■ **REQUIRED ACTION**:
Show all lines containing "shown" from the data below.

■ **Stored dataset items**:
########
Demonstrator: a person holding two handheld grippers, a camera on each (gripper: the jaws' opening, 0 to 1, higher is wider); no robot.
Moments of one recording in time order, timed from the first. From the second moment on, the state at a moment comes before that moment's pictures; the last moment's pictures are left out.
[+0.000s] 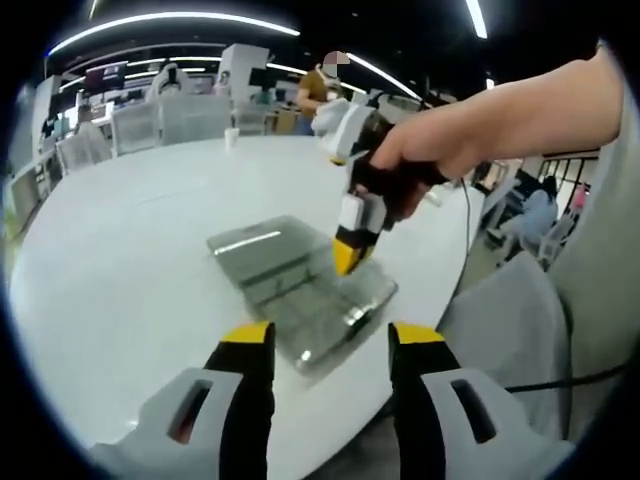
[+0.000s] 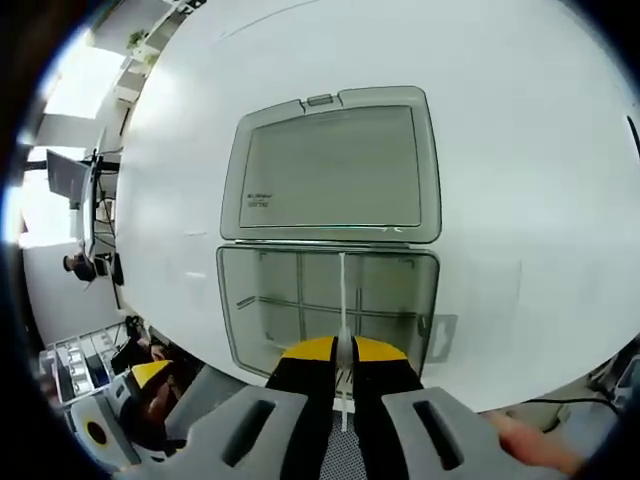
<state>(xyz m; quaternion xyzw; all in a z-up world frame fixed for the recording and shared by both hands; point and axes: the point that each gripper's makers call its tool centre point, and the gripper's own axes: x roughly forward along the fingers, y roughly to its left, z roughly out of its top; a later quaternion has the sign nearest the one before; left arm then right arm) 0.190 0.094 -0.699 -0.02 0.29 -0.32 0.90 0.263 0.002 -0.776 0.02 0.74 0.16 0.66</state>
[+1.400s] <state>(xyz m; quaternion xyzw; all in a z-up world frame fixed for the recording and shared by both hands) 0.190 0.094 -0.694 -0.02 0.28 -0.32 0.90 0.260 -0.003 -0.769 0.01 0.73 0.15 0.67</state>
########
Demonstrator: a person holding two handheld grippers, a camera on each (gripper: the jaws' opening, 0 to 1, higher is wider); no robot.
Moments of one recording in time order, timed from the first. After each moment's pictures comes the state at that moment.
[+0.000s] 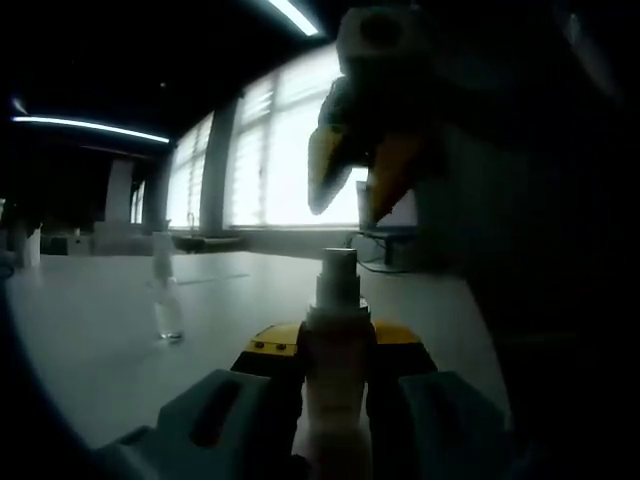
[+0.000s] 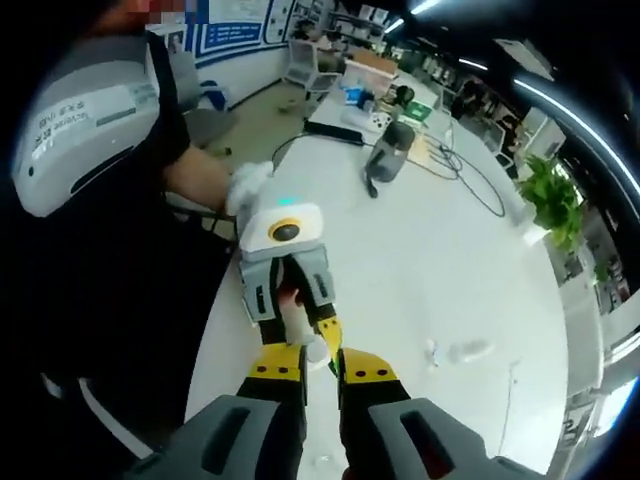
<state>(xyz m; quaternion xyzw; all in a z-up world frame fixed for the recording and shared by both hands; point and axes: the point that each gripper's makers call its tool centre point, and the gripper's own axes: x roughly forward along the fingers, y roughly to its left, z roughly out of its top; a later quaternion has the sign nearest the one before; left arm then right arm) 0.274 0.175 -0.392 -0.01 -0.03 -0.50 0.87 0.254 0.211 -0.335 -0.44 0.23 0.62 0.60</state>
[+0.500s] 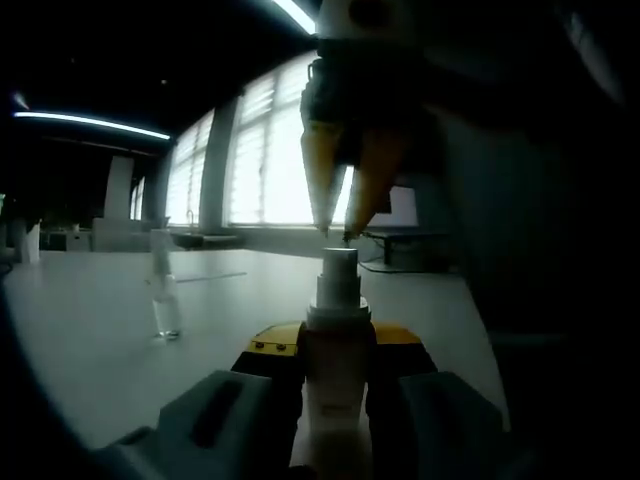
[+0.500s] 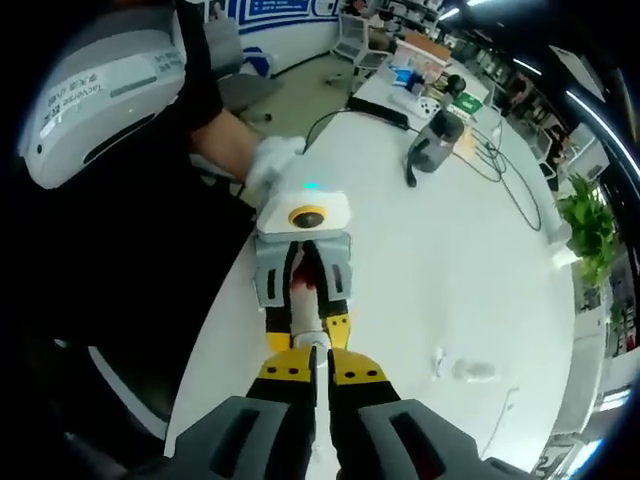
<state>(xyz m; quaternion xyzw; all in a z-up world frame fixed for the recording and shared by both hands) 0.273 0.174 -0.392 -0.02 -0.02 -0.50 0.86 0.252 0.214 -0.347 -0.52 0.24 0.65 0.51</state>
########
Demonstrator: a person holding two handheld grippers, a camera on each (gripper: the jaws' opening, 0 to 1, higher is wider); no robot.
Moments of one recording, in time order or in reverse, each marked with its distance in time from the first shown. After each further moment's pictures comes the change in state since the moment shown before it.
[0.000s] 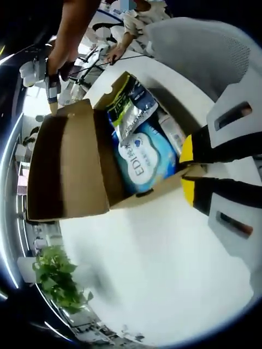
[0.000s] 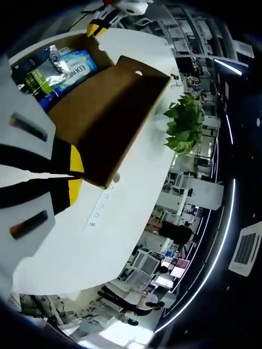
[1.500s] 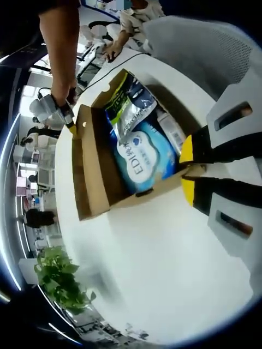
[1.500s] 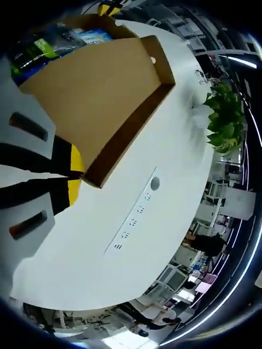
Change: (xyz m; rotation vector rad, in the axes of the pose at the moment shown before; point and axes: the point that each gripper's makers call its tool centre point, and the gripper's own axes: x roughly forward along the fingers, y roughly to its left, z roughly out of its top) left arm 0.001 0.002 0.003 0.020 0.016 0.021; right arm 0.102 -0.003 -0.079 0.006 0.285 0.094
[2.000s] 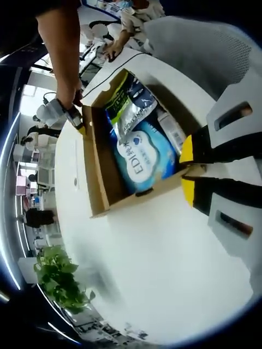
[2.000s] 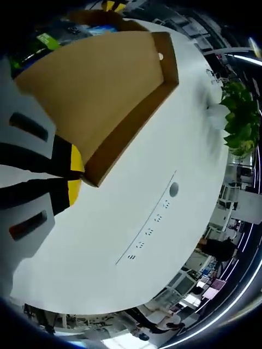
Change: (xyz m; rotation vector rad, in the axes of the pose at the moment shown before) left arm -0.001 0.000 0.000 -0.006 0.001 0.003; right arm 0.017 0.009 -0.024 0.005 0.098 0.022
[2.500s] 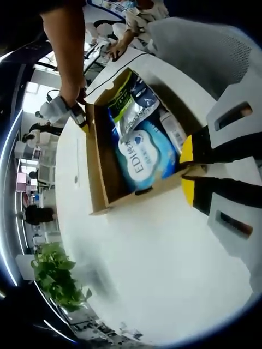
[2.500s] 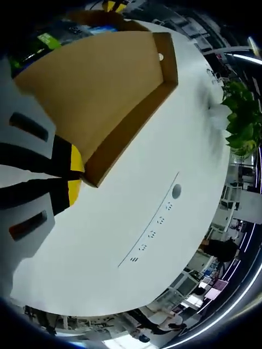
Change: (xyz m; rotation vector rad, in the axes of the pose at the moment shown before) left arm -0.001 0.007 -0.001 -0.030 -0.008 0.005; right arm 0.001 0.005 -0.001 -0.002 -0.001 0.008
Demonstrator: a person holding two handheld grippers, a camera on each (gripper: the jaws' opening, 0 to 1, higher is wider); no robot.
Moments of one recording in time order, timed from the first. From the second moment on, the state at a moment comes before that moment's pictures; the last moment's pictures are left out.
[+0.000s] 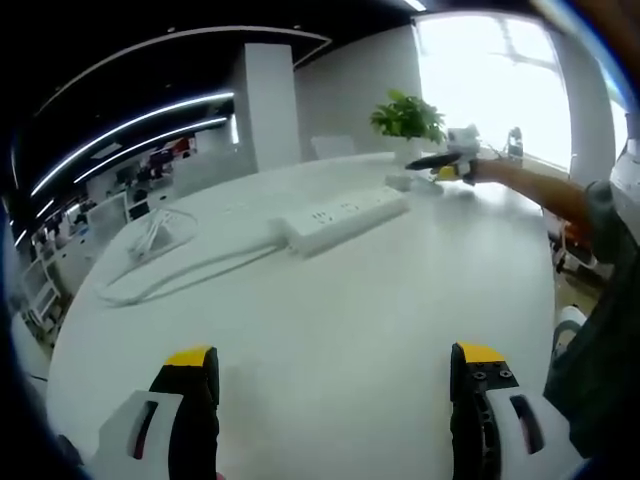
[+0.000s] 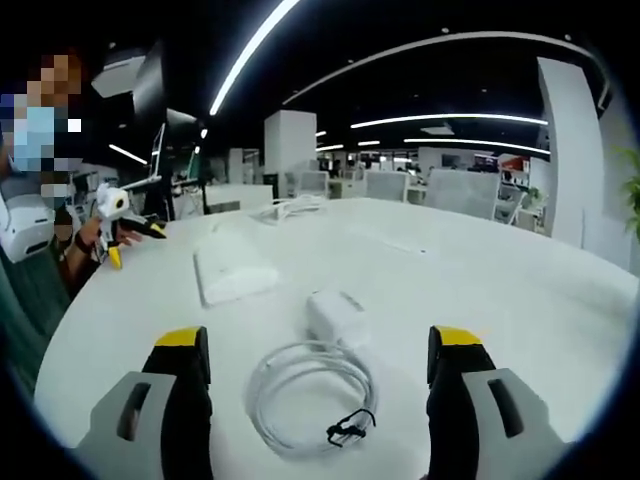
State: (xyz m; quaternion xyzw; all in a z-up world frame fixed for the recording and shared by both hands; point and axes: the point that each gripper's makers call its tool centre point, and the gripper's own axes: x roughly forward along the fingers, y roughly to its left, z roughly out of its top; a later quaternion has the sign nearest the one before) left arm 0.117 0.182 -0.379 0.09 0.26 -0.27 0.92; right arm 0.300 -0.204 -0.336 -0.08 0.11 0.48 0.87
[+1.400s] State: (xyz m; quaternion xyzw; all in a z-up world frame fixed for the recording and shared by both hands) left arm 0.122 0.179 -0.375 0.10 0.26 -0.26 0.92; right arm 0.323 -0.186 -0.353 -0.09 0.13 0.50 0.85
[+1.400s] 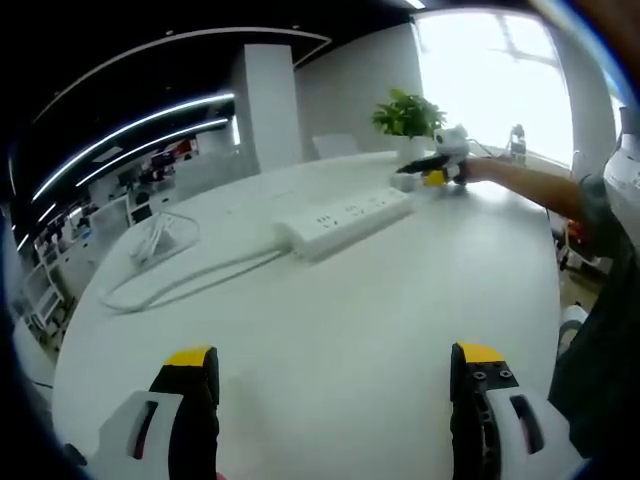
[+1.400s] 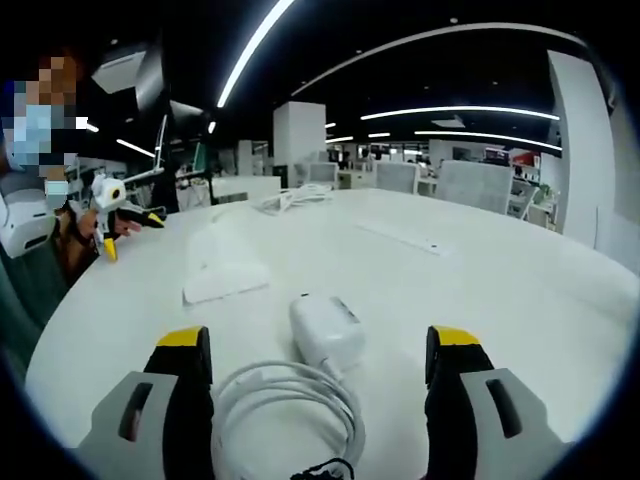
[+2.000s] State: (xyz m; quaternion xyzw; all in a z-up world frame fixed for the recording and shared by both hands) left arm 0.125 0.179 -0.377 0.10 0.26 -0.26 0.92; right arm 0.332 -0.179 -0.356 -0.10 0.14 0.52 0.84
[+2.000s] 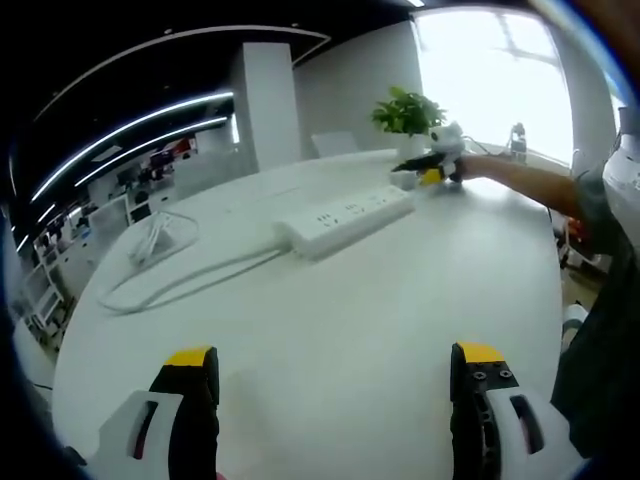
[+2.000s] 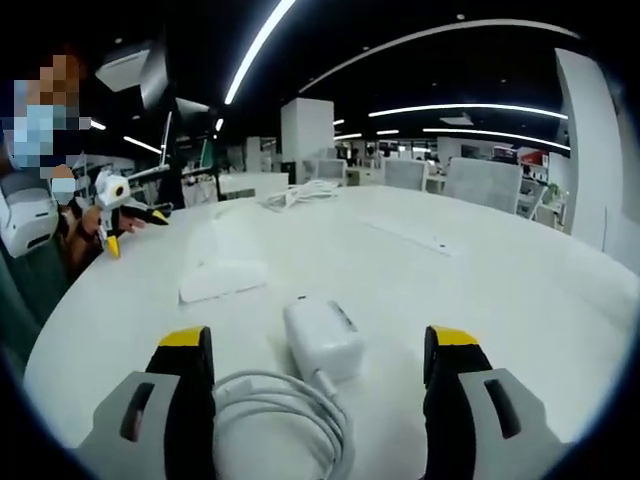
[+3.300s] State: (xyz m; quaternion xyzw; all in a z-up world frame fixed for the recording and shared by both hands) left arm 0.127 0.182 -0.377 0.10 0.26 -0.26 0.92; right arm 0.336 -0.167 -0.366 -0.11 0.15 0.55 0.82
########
■ **ANSWER SECTION**:
Moments of one recording, in time order or in reverse, each marked with its distance in time from the first shown. After each further moment's pictures comes the change in state since the moment shown before it.
Change: (xyz m; rotation vector rad, in the axes of the pose at the moment shown before; point and axes: the point that each gripper's makers call its tool centre point, and the gripper's own axes: x roughly forward along the fingers, y roughly to its left, z roughly out of its top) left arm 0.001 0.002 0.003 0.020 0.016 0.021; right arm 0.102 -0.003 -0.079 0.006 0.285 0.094
Change: (xyz m; rotation vector rad, in the axes of the pose at the moment shown before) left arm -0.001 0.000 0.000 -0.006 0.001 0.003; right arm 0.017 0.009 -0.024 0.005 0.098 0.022
Change: (xyz m; rotation vector rad, in the axes of the pose at the moment shown before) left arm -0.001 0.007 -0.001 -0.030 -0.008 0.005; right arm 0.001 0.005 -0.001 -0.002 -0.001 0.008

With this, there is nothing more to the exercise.